CIC01: Master project on IMPROVING MAGNETIC REFRIGERATION EFFICIENCY BY MEANS OF NANOSCALE MATERIALS DESIGN
The goal of this Master project is to create high-quality magnetic films, that exhibit a nanometer scale depth dependence of their composition and thus a depth dependence of their microscopic magnetic properties, such as exchange coupling constants or magneto-crystalline anisotropy. Such film structures exhibit non-uniform magnetization states by design, which leads to relevant modifications of their magnetic phase transitions and associated to that, their efficiency for magnetic refrigeration. Indeed, we recently demonstrated that nano-scale materials design enables the management of phase transitions in a far broader sense than otherwise feasible, implying broad-based device and general application relevance.
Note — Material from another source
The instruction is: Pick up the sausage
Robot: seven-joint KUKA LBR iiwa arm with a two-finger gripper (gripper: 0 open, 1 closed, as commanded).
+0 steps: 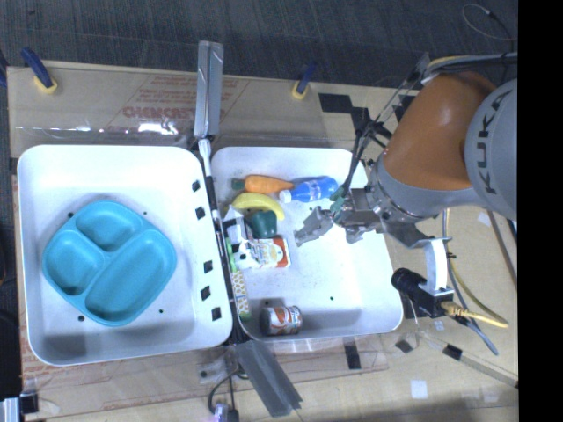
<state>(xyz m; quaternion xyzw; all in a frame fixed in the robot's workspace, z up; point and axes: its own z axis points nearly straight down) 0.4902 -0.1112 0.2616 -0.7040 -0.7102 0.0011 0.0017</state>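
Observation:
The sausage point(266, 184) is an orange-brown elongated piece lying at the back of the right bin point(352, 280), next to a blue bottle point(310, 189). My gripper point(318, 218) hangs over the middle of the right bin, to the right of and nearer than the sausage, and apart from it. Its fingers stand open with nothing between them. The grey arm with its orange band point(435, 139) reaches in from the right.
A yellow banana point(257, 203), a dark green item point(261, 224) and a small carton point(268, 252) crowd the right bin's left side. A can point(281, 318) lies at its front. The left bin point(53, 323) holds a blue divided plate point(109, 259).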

The thesis will explore specific aspects of this materials design approach and accordingly, the main goals of this work are to:
- study and identify suitable fabrication conditions for such thin films
- fabricate high-quality magnetic films with designed non-uniform depth profiles
- characterize their magnetic behavior, in particular their phase transitions
- analyze how non-uniform designs impact their magnetic refrigeration efficiency
These goals are not only of substantial scientific, but also of technological interest because already today, key technologies are based on magnetic films with non-trivial depth structures, and associated device operations typically include phase transitions. Modern fabrication techniques, such as the Ultra High Vacuum Sputter system at CIC nanoGUNE, allow for the precise fabrication of such films, in which different ferromagnetic layers can be deposited and manipulated with sub-nm precision while maintaining single-crystal structural control.
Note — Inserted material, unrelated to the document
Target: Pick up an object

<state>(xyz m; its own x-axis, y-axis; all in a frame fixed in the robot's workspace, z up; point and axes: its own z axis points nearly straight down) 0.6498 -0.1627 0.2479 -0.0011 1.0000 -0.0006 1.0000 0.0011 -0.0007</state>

In the first part of the Master project, different ferromagnetic alloy films will be fabricated. Subsequently, their magnetic properties and states will be measured and classified by using a superconducting quantum interference device (SQUID). The project will involve the fabrication and characterization of samples as well as the analysis of experimental results. Some prior knowledge of solid-state physics and ferromagnetism will be beneficial but is not a prerequisite.
Description of the research group:
The nano-magnetism Group at CIC nanoGUNE is conducting world-class basic and applied research in the field of magnetism in nano-scale structures. The Group staff has a longstanding expertise and proven track record in fundamental and applied aspects of nano-magnetism.